APPLICANT: Indian citizen, residing Mumbai, India. (Left Job in Feb 2013)

I have known my partner since 2008 when we met through business. We became friends and remained in contact by email, social media, etc. Since January 2013 we have started a relationship and wish to live together in the UK. I have left my wife and have started legal separation.

PARTNER VISA: From reading UKBA information it appears that we cannot apply for a Partner Visa because we have to demonstrate living together for 2 years. (How can you do that with visa restrictions?)

WORK VISA: She is a Software Consultant, specializing in the Lawson M3 ERP product. She has the necessary technical certification in this area. She would be prepared to work as a freelance consultant in the UK. She would also be prepared to work as a UK employee, but has no job offer. Is there a Work Visa which she could apply under?

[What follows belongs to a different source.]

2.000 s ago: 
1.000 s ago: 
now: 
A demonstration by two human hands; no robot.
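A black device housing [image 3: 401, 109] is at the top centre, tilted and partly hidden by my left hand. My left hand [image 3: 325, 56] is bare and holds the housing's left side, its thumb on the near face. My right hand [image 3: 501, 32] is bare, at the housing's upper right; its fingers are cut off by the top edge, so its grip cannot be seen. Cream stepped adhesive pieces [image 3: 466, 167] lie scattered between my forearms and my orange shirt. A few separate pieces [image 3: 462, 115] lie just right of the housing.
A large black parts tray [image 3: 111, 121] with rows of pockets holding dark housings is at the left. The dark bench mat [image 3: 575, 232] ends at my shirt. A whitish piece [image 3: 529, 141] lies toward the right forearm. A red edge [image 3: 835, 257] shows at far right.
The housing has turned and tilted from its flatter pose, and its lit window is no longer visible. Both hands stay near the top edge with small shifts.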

TOURIST VISA: The remaining option appears to be a Tourist Visa, but this is limited to 6 months before having to return and re-apply.

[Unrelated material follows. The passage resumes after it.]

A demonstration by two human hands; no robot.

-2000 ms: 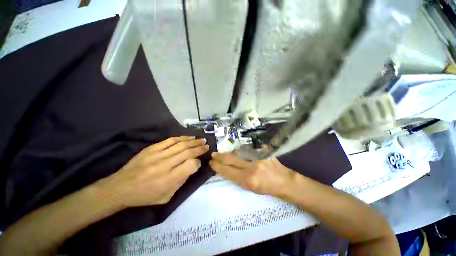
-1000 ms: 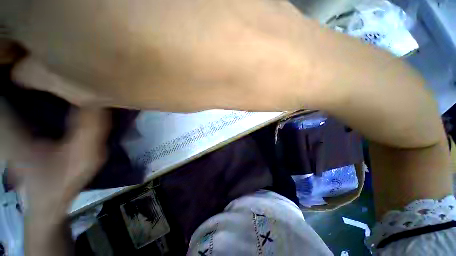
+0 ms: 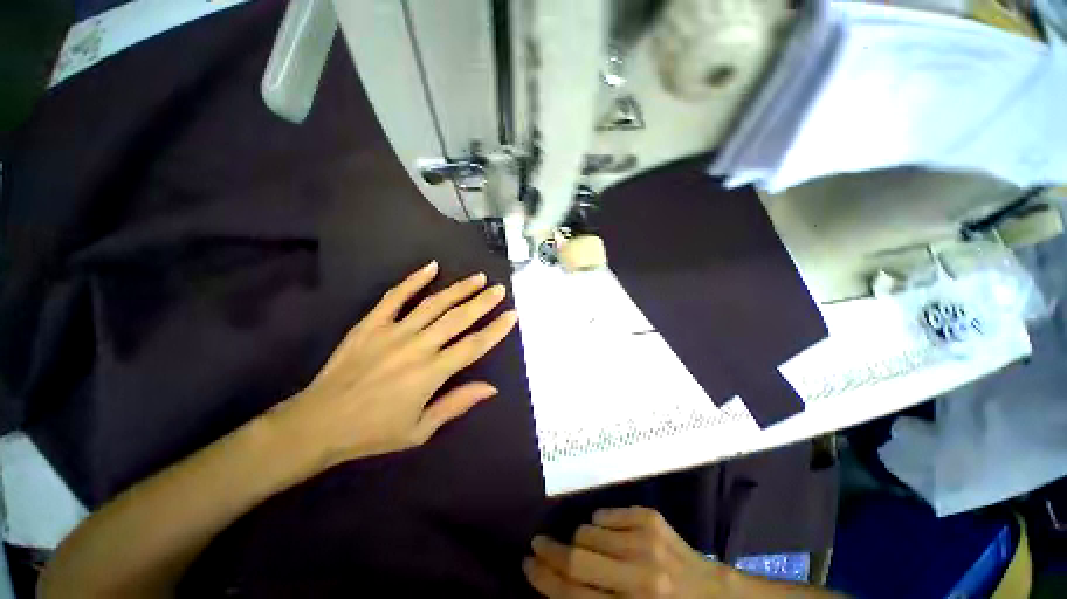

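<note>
A large dark garment panel (image 3: pixel 211 234) covers the table left of the needle and hangs over the front edge. My left hand (image 3: pixel 410 357) lies flat on it, fingers spread, just left of and below the presser foot (image 3: pixel 515 240). The panel's right edge runs straight down from the foot. My right hand (image 3: pixel 620 559) is low at the front, below the table edge, its fingers curled against the dark cloth; whether cloth is pinched in them is hard to tell. A dark tabbed panel (image 3: pixel 714 281) lies flat right of the needle. A cream block (image 3: pixel 582 253) sits beside the foot.
The cream-white machine head (image 3: pixel 451 94) stands over the needle area. White papers (image 3: pixel 924 105) lie on the machine at right. A clear plastic bag (image 3: pixel 965 310) sits at the right table end. A printed ruler (image 3: pixel 655 424) runs along the front edge. Blue-clear plastic (image 3: pixel 772 566) shows below the table.
The view has swung back from the left front of the table to the needle. My left hand now lies flat on the panel. My right hand has moved from beside the foot to below the table edge.
</note>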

Please can you advise on which type of visa she can use in order to gain access to the UK. Are there any alternatives to the above?


----------



## AmyD (Jan 12, 2013)

You really should not put such personal info on a public website. Your girlfriend can't come to the UK on a "girlfriend" visa. You either have to marry her or she has to get a work visa in her own right, which are desperately hard to come by right now.


----------



## Crawford (Jan 23, 2011)

swatiyardi said:


> UK VISA INQUIRY
> 
> ENQUIRER: UK citizen, residing Manchester, UK
> 
> ...



You also could not apply for a partner visa since you are still married - in fact, you have only startd legal separation procedures according to you post. 

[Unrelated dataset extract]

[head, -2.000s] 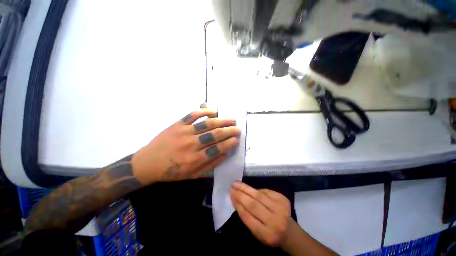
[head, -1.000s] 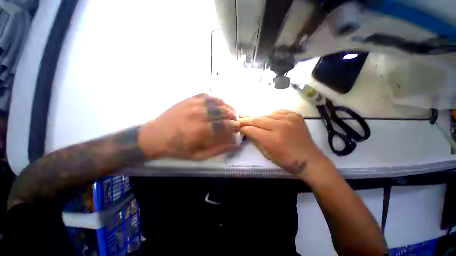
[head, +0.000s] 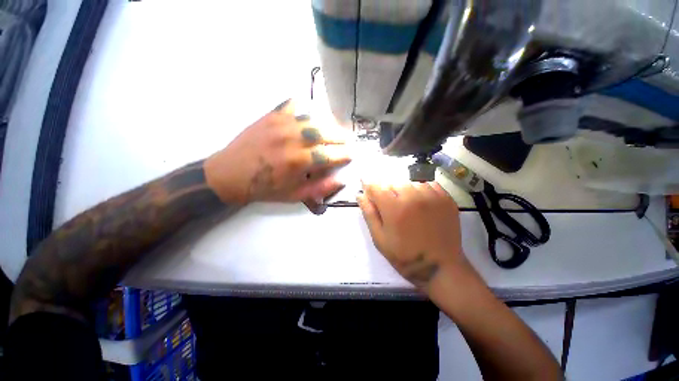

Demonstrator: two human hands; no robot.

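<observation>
My left hand [head: 279,160] lies palm down on the white table, left of the needle area of the sewing machine [head: 394,45], fingers pointing right. My right hand [head: 413,223] lies just right of it, fingertips close to the brightly lit presser foot area. The light there is glaring, and the pale fabric strip cannot be made out; it may be under the fingers. A small tan tab [head: 316,206] shows below my left fingers. Whether either hand grips anything cannot be seen.
Black-handled scissors [head: 502,216] lie right of my right hand, blades toward the machine. A dark flat object [head: 500,151] lies behind them. The table's front edge [head: 357,290] runs below the hands. A blue basket [head: 160,335] stands below left, white panels [head: 521,327] below right.
Both hands have moved up from the front edge to the needle area. The pale strip that hung over the edge is out of sight. The view has shifted, with the machine head larger.
</observation>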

You need to be divorced before even a partner visa can be applied for.

At the moment there is only a tourist visa eligible for your girlfriend.


----------



## swatiyardi (Apr 1, 2013)

Hi, 

Thanks for the Reply. Amy, I am new to this forum and when i posted it i realized i should not add all these personal details. And since then i am trying to edit the thread details but not sure how to do that?_[Done - Mod]_
Any idea how to edit this information in thread? 

Also need one more help on this - 
1) since now only tourist visa is option? can we apply as a general visitor (visiting friends?) for 6 months? and also if my girl friend travel here for 2 years like this? (6 months in India & 6 months in UK) will this period be considered as genuine relations for applying unmarried partner later? 

2) my GF is not doing job now so will she get tourist visa easily? she has visited UK once in 2008 for 3 months on business visa. but since now she wont be having employment letter to come back, 
she do have property mortgage having home loan for her own property. what documents will be helpful to show to border agency to prove that she will return back India after 6 months? 

kindly help on this. your valuable advice really helpful for both of us. 
Thanks!


----------



## WestCoastCanadianGirl (Mar 17, 2012)

1) no, that arrangement won't work for unmarried partner visa. You and Miss India must be living together at the same address and have documented proof of this (tenancy contract, utility bills, Council Tax or similar) in order for the ECO to consider your application. 

2) sadly, because India is a higher risk country (than say Australia or Canada), it doesn't look like Miss India's chances for visitor visas are very good given that she isn't working. This isn't to say that she _won't_ be approved for a visa, but she'll have to work extra hard to prove that she won't be an overstayer and will actually leave when she says she will. Having a job to come back to in India would go a long way to helping her plead her case.


----------